CMIP6 Model-Projected Future Changes in Extreme Precipitation over Central Asia in the 21st Century

doi: 10.3878/j.issn.1006-9585.2022.22021
Funds:  National Key Research and Development Program of China (Grant 2020YFA0608904), National Natural Science Foundation of China (Grants 41975115 and 42205032), Natural Science Foundation of Shaanxi Province (Grant 2021JQ-166)
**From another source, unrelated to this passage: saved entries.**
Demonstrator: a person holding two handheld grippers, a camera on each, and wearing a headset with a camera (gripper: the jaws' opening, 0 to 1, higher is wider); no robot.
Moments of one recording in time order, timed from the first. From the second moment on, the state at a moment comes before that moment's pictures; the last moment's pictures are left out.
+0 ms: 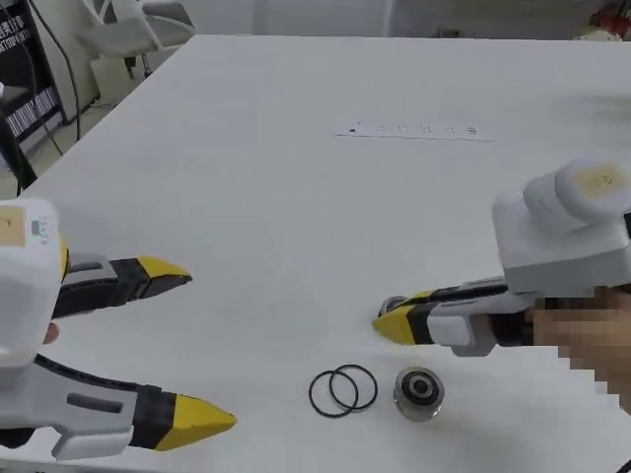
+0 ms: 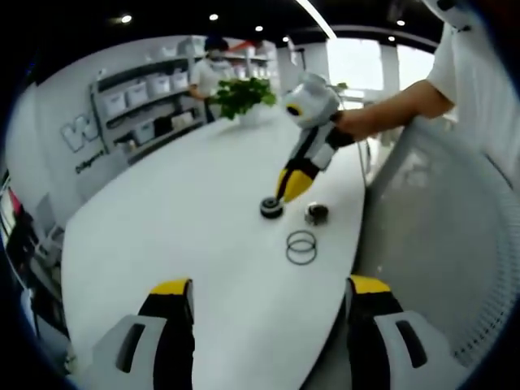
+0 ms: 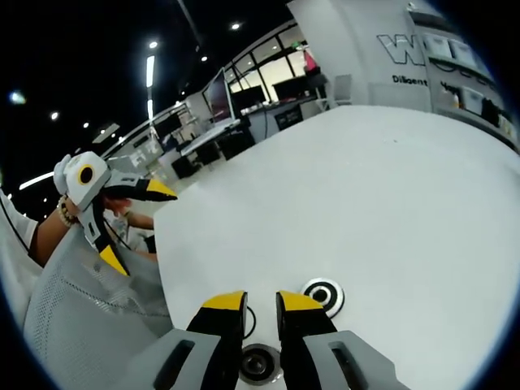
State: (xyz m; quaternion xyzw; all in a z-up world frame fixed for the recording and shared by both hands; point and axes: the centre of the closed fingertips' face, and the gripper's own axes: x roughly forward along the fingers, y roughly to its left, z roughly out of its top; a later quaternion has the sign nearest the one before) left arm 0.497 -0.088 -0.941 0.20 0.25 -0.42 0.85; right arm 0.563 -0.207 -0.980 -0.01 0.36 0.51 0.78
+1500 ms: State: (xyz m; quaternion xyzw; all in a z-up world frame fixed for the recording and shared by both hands) left arm 0.587 -0.166 -0.883 0.18 0.16 -0.50 0.83; right arm 0.600 -0.255 -0.995 -0.02 0.33 0.46 0.82
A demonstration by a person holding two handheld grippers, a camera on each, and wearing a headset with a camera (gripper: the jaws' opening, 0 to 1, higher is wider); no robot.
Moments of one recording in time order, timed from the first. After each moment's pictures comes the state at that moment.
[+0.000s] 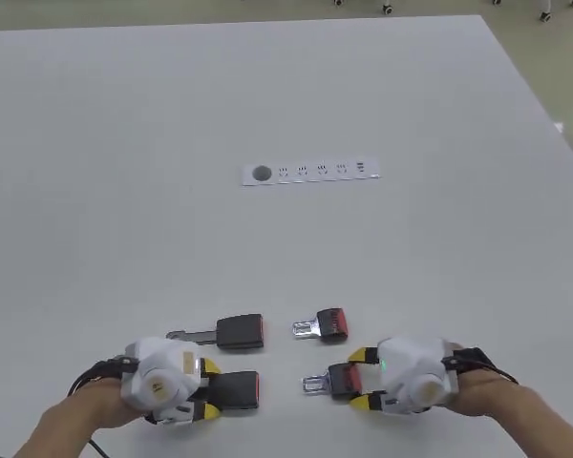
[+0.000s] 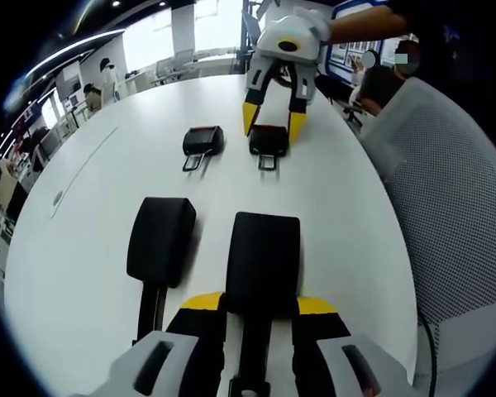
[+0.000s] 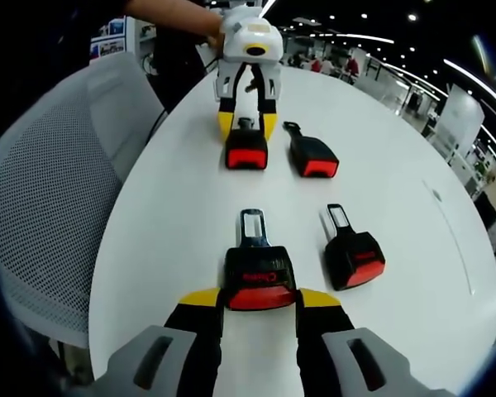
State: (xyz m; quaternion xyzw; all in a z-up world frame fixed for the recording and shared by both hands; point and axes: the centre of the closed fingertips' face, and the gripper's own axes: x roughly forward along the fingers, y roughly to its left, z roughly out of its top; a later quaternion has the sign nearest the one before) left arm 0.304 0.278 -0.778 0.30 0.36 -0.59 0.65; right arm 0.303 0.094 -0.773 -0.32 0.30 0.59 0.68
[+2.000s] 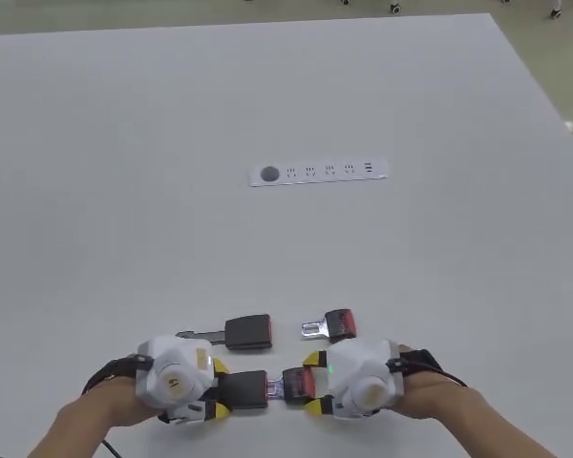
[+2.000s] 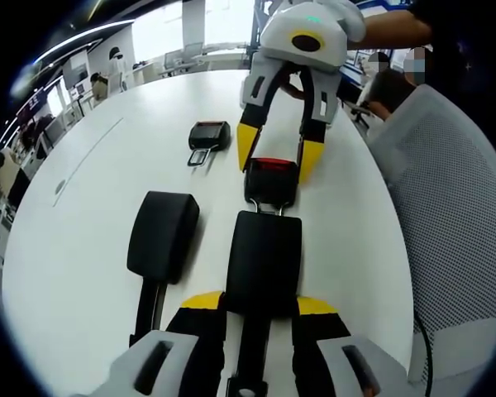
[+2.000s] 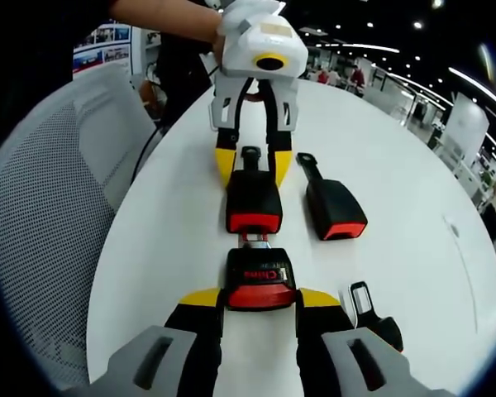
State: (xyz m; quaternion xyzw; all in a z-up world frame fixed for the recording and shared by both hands) left arm 0.302 0.274 -0.773 0.29 0.39 -0.58 0.66; right arm 0.300 0.175 -0.757 -0.31 0.28 0.61 0.68
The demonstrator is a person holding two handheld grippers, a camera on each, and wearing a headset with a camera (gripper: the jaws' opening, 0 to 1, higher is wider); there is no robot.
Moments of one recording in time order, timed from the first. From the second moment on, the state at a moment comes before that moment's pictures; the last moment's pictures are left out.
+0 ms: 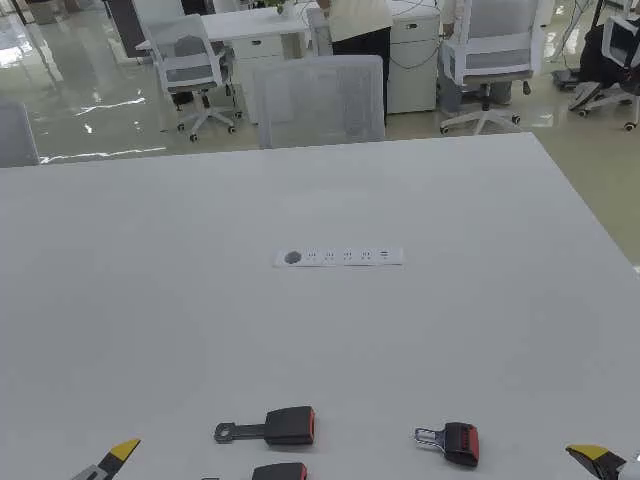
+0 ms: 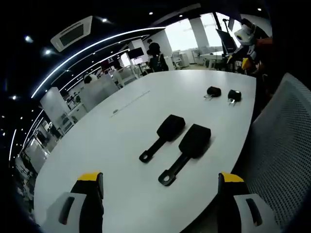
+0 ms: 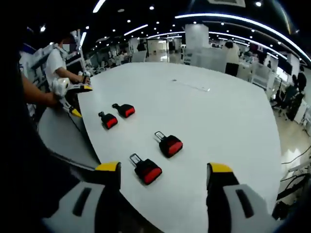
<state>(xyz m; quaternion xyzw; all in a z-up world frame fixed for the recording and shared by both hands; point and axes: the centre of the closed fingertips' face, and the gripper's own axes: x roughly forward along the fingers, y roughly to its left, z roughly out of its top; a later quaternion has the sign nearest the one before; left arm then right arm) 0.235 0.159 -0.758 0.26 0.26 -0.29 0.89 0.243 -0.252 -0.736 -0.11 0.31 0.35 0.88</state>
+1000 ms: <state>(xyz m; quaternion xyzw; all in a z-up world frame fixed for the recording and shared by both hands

  • Received Date: 2022-02-14
  • Accepted Date: 2022-08-05
  • Available Online: 2022-08-18
  • Publish Date: 2023-05-25
  • Based on the numerical simulations provided by the latest 14 coupled models of the sixth phase of the coupled model intercomparison project (CMIP6), the spatial and temporal distribution characteristics of extreme precipitation over Central Asia (CA) and its relationship with regional climate warming in the middle and late 21st century under two shared socioeconomic paths (SSP2-4.5 and SSP5-8.5) are analyzed in this study. The results show that most CMIP6 models can essentially simulate the spatial distribution characteristics of observed precipitation climate states from 1979–2018. However, the model simulations underestimate the observations in the southwest and southeast of CA and overestimate the observations in northern and southern CA. Compared with the historical period (1981–2010), the precipitation intensity at the end of the 21st century (2071–2100) increased by 0.54 mm/10 a and 2.4 mm/10 a under the scenarios of SSP2-4.5 and SSP5-8.5, respectively, while the frequency of extreme precipitation events increased by 5%–7% and 6%–10%, respectively, particularly in the high-altitude mountains in central and southern regions. The signal-to-noise ratio of the predicted precipitation intensity and frequency in northeast CA to the north of the Tianshan Mountains is more reliable. Climate warming will have an obvious regulatory effect on the frequency of extreme precipitation events in CA. Under the scenarios of SSP2-4.5 and SSP5-8.5, a temperature increase of 1 K increased the frequency of extremely heavy precipitation events by approximately 7 and 9 days and the maximum continuous dry days by approximately 3 and 6 days, respectively.